Heuristic:PeterL1n BackgroundMattingV2 Data Augmentation Strategy
| Knowledge Sources | |
|---|---|
| Domains | Computer_Vision, Deep_Learning |
| Last Updated | 2026-02-09 02:00 GMT |
Overview
Training augmentation strategy with tuned probabilities: shadow overlay 30%, noise injection 40%, background color jitter 80%, and background affine perturbation 30%.
Description
Both training scripts apply a multi-stage augmentation pipeline directly in the training loop (not in the dataset transforms). These augmentations simulate real-world imperfections: shadows cast by the subject onto the background, camera noise, background color/lighting changes, and slight camera movement between capturing the background and the source frame. Each augmentation is applied stochastically with a specific probability per batch element.
Usage
Use this heuristic when training MattingBase or MattingRefine, or when modifying the training pipeline. The probabilities and parameter ranges are carefully tuned to produce robust models that handle real-world input variability. Both training scripts use identical augmentation code.
The Insight (Rule of Thumb)
- Shadow augmentation (30% probability):
- Simulates foreground shadows on the background.
- Shadow intensity: `0.3 * random()` of alpha matte.
- Blurred with box filter kernel 20-40px.
- Randomly affine-transformed before application.
- Noise augmentation (40% probability):
- Adds Gaussian noise to both source and background images.
- Noise scale: `0.03 * random()`.
- Applied independently to source and background.
- Background color jitter (80% probability):
- Simulates lighting changes between background capture and inference.
- Kornia ColorJitter with (brightness=0.18, contrast=0.18, saturation=0.18, hue=0.1).
- Background affine perturbation (30% probability):
- Simulates slight camera movement.
- Small rotation (±1°), small translation (±1%).

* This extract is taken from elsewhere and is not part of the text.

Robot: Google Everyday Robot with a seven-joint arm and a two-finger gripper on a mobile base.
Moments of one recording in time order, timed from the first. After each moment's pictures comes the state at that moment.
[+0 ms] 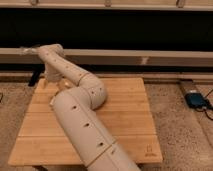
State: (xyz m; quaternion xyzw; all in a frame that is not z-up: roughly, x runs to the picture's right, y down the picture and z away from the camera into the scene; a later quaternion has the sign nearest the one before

- Trade-off: Higher augmentation probabilities increase robustness but slow convergence. These values are the authors' tuned settings.
Reasoning
Background matting requires a pre-captured background image that may differ from the actual background at inference time due to lighting changes, camera movement, and foreground shadows. Without these augmentations, the model would overfit to perfectly matched source-background pairs and fail on real-world inputs. The shadow augmentation is particularly important because foreground objects cast shadows that don't appear in the background-only capture, creating a domain gap between training composites and real captures.
Code evidence from `train_base.py:153-181`:
# Augment with shadow
aug_shadow_idx = torch.rand(len(true_src)) < 0.3
if aug_shadow_idx.any():
aug_shadow = true_pha[aug_shadow_idx].mul(0.3 * random.random())
aug_shadow = T.RandomAffine(degrees=(-5, 5), translate=(0.2, 0.2), scale=(0.5, 1.5), shear=(-5, 5))(aug_shadow)
aug_shadow = kornia.filters.box_blur(aug_shadow, (random.choice(range(20, 40)),) * 2)
true_src[aug_shadow_idx] = true_src[aug_shadow_idx].sub_(aug_shadow).clamp_(0, 1)
# Augment with noise
aug_noise_idx = torch.rand(len(true_src)) < 0.4
# Augment background with jitter
aug_jitter_idx = torch.rand(len(true_src)) < 0.8
# Augment background with affine
aug_affine_idx = torch.rand(len(true_bgr)) < 0.3
The identical augmentation pipeline is also used in `train_refine.py:180-209`.